What needs to be done:
Everything in the data that follows should be given again verbatim, except the images.

Exercise data:
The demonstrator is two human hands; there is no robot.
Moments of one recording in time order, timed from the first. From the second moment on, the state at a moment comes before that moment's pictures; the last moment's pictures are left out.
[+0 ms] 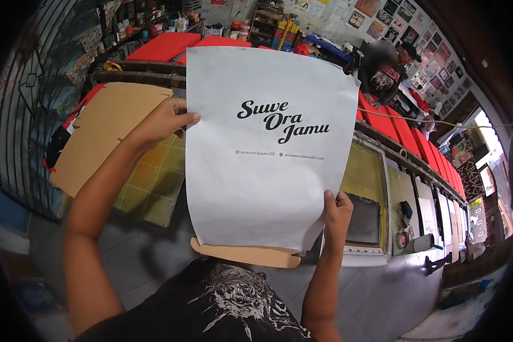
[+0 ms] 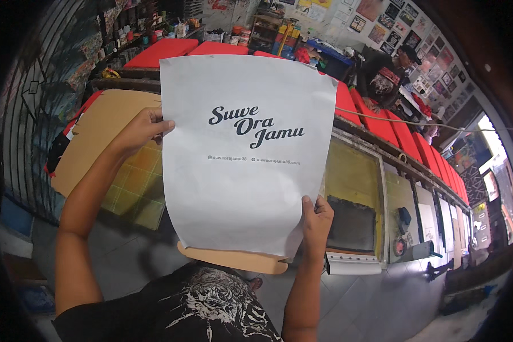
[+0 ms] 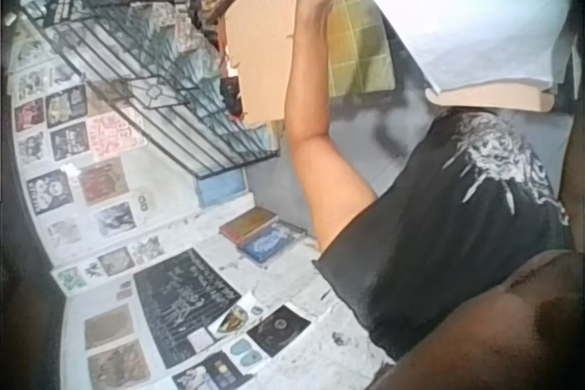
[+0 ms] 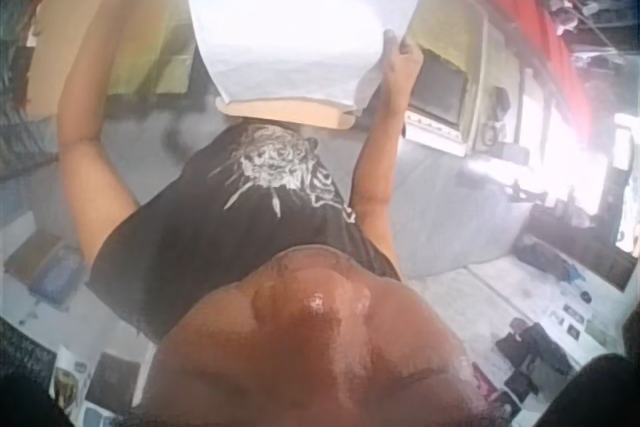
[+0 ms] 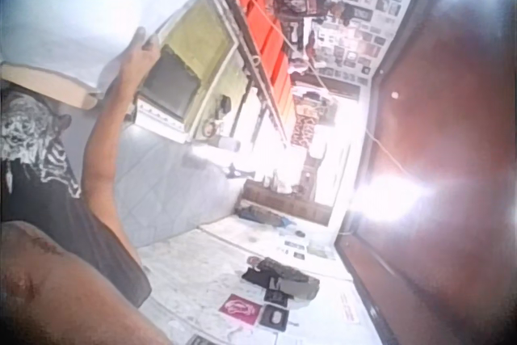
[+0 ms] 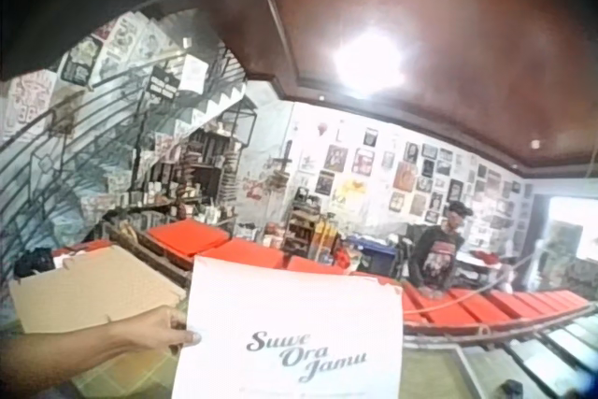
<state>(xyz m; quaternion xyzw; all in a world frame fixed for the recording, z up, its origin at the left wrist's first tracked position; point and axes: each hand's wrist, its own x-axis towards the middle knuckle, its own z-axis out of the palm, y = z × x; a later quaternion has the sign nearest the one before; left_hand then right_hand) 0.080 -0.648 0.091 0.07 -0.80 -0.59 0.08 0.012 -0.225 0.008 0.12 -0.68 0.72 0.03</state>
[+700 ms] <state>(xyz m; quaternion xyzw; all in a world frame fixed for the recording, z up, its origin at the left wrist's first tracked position) 0.052 -0.659 0.080 0.06 -0.80 -0.60 0.05 0.047 -0.222 0.020 0.08 -0.70 0.71 0.05</state>
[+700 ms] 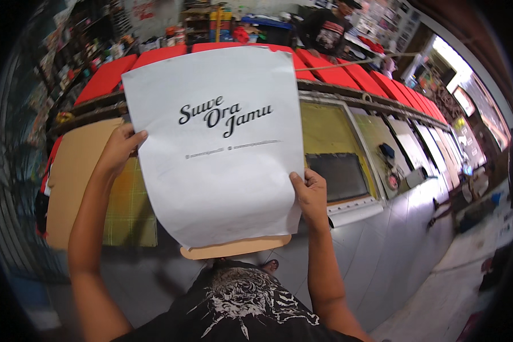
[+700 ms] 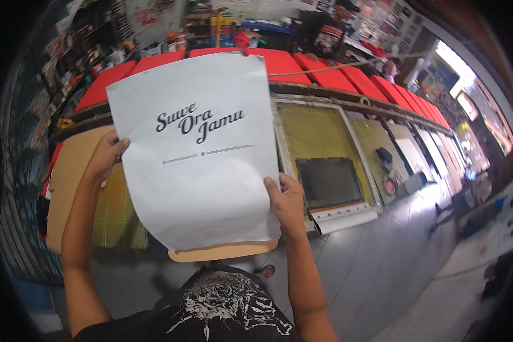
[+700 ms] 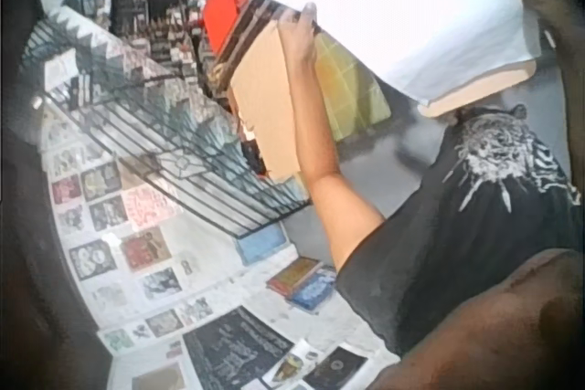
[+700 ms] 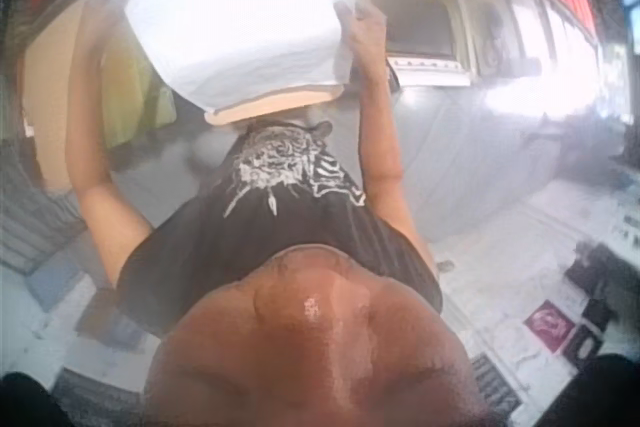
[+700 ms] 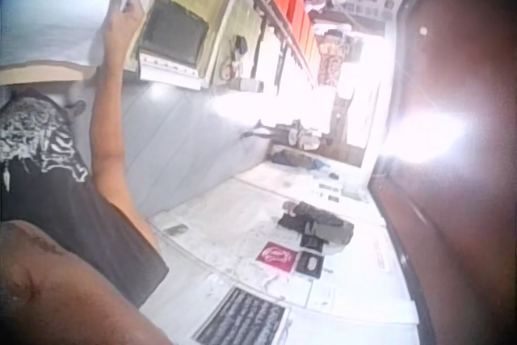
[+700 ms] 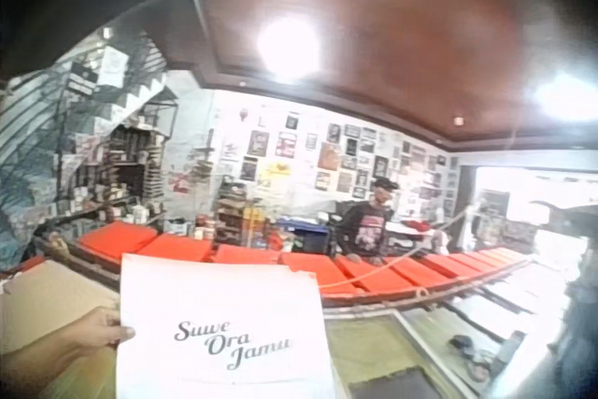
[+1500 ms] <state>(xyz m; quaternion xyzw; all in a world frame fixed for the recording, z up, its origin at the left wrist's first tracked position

Exercise result:
The demonstrator is two human hands; there is no robot.
Moments of one recording in time order, timed from the first. From the second moment on, the state at a moment comes before that moment's pictures; the last moment's pictures are left out.
[+0 ms] 
[+0 ms] 
[+0 ms] 
[+0 ms] 
[+0 ms] 
[+0 ms] 
<state>(xyz m; quaternion xyzw; all in a world frame fixed for the recording, z up, its origin at the left wrist's first tracked position; point and axes: each hand's wrist, its own x-axis towards the middle knuckle, its own z-axis out of the palm, y = z × x; a later quaternion has the sign nearest the one before; left_hand then right_hand) 0.080 -0.648 0.091 0.07 -0.80 -0.59 0.08 0.012 -0.225 0.008 0.12 -0.68 0.72 0.03</state>
[+700 ms] <state>(xyz m; quaternion xyzw; all in a world frame fixed for the recording, z up, its origin at the left wrist's first tracked position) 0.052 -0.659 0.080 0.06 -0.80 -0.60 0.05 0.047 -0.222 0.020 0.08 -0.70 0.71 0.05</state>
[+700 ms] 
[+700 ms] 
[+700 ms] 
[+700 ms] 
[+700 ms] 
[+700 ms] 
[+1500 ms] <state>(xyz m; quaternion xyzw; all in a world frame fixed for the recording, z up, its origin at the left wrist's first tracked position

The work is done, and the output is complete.